|
This is really interesting and something I've been thinking about for a while now. The SEMANTICS[1] doc details what is and isn't supported from a POSIX filesystem API perspective, and this stands out: Write operations (write, writev, pwrite, pwritev) are not currently supported. In the future, Mountpoint for Amazon S3 will support sequential writes, but with some limitations:
Writes will only be supported to new files, and must be done sequentially.
Modifying existing files will not be supported.
Truncation will not be supported.
The sequential requirement for writes is the part that I've been mulling over whether or not it's actually required in S3. Last year I discovered that S3 can do transactional I/O via multipart upload[2] operations combined with the CopyObject[3] operation. This should, in theory, allow for out of order writes, existing partial object re-use, and file appends.[1] https://github.com/awslabs/mountpoint-s3/blob/main/doc/SEMAN... [2] https://docs.aws.amazon.com/AmazonS3/latest/userguide/mpuove... [3] https://docs.aws.amazon.com/AmazonS3/latest/API/API_CopyObje... |
What I did is:
1. Create 10000 files, each of 1MB size, so that the total usage is 10GB.

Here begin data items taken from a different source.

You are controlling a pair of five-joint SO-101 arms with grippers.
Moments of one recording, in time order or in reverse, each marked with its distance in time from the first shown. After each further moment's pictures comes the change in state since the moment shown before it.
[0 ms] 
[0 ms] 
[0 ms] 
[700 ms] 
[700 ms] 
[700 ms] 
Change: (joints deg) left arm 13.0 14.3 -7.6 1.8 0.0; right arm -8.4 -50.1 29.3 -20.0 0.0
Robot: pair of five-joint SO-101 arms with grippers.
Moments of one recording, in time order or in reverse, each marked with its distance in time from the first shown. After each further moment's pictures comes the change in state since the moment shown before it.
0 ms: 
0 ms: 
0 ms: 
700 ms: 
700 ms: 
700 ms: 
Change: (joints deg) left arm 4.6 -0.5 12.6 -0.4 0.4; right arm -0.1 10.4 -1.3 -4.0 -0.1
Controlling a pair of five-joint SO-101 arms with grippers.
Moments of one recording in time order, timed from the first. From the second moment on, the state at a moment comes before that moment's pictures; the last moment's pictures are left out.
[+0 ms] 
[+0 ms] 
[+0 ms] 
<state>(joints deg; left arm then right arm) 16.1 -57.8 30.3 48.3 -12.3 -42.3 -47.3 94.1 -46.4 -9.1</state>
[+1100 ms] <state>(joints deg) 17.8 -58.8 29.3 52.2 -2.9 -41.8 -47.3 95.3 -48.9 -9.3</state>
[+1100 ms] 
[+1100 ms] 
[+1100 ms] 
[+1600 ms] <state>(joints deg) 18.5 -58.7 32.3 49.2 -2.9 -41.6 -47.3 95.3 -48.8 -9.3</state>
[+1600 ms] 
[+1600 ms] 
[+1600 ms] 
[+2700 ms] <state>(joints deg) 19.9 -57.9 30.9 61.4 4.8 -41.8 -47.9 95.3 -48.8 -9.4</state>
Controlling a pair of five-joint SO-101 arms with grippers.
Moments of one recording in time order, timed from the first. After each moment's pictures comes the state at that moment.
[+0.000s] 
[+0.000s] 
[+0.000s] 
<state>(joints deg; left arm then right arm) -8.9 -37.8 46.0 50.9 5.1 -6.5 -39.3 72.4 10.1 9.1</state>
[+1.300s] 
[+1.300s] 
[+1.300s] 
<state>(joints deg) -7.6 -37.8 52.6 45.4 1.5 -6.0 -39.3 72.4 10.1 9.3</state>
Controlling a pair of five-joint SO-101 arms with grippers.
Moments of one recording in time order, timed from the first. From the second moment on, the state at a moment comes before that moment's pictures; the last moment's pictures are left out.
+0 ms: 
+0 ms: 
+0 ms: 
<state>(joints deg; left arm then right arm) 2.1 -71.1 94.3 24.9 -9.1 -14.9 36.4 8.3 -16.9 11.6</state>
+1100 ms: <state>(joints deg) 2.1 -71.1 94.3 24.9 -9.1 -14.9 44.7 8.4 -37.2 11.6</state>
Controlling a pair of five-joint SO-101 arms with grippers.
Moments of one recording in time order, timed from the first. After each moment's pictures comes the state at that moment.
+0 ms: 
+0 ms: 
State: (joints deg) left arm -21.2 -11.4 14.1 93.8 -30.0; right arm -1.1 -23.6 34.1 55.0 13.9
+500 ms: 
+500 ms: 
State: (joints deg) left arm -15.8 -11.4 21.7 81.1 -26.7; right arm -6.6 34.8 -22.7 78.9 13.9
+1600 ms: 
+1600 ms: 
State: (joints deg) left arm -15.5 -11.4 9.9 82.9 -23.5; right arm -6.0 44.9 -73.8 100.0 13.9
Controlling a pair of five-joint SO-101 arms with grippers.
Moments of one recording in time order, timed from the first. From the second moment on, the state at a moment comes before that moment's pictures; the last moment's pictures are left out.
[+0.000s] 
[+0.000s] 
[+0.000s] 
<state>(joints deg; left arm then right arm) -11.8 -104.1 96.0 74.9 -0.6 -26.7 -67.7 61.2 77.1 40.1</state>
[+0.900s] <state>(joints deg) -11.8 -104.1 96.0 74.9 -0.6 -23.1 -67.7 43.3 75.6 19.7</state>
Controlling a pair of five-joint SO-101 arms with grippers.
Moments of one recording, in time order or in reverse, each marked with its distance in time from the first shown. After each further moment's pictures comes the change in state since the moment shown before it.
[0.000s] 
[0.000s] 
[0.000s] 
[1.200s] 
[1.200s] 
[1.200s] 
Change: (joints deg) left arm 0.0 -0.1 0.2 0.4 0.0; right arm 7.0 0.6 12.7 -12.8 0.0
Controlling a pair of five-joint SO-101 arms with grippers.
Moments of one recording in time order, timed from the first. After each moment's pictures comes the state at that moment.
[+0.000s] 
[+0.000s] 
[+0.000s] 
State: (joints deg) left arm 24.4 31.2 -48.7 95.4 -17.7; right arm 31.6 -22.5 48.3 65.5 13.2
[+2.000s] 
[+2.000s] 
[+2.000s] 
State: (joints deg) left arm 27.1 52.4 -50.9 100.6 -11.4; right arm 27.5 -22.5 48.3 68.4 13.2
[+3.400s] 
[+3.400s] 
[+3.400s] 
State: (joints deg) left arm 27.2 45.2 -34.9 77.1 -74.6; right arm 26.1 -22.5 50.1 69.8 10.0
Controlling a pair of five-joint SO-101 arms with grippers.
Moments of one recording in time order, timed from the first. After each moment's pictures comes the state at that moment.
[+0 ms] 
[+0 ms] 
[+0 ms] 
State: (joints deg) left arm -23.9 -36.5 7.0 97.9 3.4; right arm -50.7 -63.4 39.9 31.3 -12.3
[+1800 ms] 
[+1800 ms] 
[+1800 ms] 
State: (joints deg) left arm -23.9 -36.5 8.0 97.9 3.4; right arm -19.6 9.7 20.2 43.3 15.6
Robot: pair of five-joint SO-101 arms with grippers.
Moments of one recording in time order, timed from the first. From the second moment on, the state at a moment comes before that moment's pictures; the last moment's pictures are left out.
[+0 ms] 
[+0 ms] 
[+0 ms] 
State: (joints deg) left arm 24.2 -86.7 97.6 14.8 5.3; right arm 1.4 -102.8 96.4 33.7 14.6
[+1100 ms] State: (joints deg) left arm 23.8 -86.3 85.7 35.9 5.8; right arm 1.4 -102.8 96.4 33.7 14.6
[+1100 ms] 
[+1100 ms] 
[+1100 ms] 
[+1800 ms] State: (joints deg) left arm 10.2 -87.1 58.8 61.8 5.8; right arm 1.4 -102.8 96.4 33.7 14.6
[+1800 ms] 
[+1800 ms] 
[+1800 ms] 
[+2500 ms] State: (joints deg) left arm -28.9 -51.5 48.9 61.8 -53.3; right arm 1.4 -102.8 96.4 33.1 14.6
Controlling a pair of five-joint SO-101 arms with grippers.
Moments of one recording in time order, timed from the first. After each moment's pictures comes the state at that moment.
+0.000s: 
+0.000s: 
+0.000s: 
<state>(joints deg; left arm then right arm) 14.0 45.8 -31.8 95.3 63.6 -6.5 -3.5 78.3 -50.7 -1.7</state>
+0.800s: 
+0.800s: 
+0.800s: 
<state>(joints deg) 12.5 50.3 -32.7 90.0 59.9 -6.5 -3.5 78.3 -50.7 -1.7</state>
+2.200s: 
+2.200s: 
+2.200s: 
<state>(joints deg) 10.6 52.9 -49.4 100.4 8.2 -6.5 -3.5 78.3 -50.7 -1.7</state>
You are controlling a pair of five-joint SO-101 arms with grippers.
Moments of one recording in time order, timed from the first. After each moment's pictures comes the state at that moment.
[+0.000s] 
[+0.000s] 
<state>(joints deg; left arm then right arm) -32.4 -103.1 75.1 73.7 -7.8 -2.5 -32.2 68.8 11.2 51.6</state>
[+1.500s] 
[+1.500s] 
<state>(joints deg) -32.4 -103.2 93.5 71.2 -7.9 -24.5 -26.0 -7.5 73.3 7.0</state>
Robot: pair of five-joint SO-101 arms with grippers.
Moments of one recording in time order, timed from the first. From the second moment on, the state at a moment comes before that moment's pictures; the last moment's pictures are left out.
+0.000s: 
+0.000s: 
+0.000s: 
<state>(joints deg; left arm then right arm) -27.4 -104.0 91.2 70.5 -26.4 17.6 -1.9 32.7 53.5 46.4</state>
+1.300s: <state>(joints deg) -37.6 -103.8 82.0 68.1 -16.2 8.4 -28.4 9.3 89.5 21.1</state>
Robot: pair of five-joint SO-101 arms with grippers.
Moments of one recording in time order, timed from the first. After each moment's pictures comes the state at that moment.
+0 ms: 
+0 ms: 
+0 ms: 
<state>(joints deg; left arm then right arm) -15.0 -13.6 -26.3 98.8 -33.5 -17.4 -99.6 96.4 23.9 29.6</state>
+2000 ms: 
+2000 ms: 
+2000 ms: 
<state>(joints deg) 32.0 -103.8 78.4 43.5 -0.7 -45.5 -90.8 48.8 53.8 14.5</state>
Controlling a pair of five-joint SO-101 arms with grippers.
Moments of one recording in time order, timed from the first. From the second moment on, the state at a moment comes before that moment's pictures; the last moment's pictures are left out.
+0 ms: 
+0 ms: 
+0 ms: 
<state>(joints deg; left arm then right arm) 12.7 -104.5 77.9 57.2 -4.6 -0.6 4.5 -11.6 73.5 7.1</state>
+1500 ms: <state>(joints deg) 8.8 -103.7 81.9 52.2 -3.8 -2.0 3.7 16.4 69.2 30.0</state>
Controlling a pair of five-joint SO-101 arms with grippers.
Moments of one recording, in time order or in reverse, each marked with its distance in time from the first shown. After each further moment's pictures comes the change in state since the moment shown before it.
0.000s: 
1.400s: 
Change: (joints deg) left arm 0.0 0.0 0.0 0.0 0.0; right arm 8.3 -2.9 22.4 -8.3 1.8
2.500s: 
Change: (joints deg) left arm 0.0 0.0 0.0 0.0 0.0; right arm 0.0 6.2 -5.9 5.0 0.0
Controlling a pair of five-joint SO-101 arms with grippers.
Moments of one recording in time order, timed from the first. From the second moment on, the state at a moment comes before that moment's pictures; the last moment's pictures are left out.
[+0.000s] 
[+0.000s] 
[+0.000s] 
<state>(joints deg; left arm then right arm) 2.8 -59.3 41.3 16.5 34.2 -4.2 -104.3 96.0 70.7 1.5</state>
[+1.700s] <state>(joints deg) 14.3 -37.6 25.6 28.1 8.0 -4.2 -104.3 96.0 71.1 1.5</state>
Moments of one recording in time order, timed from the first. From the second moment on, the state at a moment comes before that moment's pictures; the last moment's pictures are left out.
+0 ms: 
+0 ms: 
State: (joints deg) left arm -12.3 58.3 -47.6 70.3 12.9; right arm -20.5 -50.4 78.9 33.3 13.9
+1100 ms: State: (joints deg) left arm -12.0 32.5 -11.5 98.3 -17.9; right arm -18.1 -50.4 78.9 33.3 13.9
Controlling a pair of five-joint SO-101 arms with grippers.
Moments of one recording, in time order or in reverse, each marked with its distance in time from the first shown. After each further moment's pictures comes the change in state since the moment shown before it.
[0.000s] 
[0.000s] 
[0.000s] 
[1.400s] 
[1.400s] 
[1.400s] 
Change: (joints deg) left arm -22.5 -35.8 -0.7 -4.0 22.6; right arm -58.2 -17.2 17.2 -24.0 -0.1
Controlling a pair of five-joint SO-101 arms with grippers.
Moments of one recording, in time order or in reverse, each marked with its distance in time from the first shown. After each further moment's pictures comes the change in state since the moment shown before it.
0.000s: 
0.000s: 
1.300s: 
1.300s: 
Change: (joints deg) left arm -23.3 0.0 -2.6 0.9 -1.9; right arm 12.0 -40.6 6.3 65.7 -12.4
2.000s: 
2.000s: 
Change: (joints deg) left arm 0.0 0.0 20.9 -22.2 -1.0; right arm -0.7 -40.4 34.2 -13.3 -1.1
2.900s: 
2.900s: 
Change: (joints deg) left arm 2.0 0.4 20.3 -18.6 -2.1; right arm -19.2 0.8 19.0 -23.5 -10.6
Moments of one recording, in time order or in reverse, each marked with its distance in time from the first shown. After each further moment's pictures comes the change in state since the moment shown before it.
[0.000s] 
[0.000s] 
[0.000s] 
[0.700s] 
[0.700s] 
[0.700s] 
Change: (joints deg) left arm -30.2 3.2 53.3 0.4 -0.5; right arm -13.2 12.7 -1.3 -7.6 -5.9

2. Mount each file as a loopback block device using `losetup`.
3. Create a RAID device over the 10000 loopback devices with `mdadm --build --level=linear`. This RAID device appears as a single block device of 10GB size. `--level=linear` means the RAID device is just a concatenation of the underlying devices. `--build` means that mdadm does not store metadata blocks in the devices, unlike `--create` which does. Not only would metadata blocks use up a significant portion of the 1MB device size, but also I don't really need mdadm to "discover" this device automatically, and also the metadata superblock does not support 10000 devices anyway (the max is 2000 IIRC).
4. From here the 10GB block device can be used as any other block device. In my case I created a LUKS device on top of this, then an XFS filesystem on the top of the LUKS device, then that XFS filesystem is my backup directory.
So any modification of files in the XFS layer eventually results in some of the 1MB blocks at the lowest layer being modified, and only those modified 1MB blocks need to be synced to the WebDAV server.
(Note: SI units. 1KB == 1000B, 1MB == 1000KB, 1GB == 1000MB.)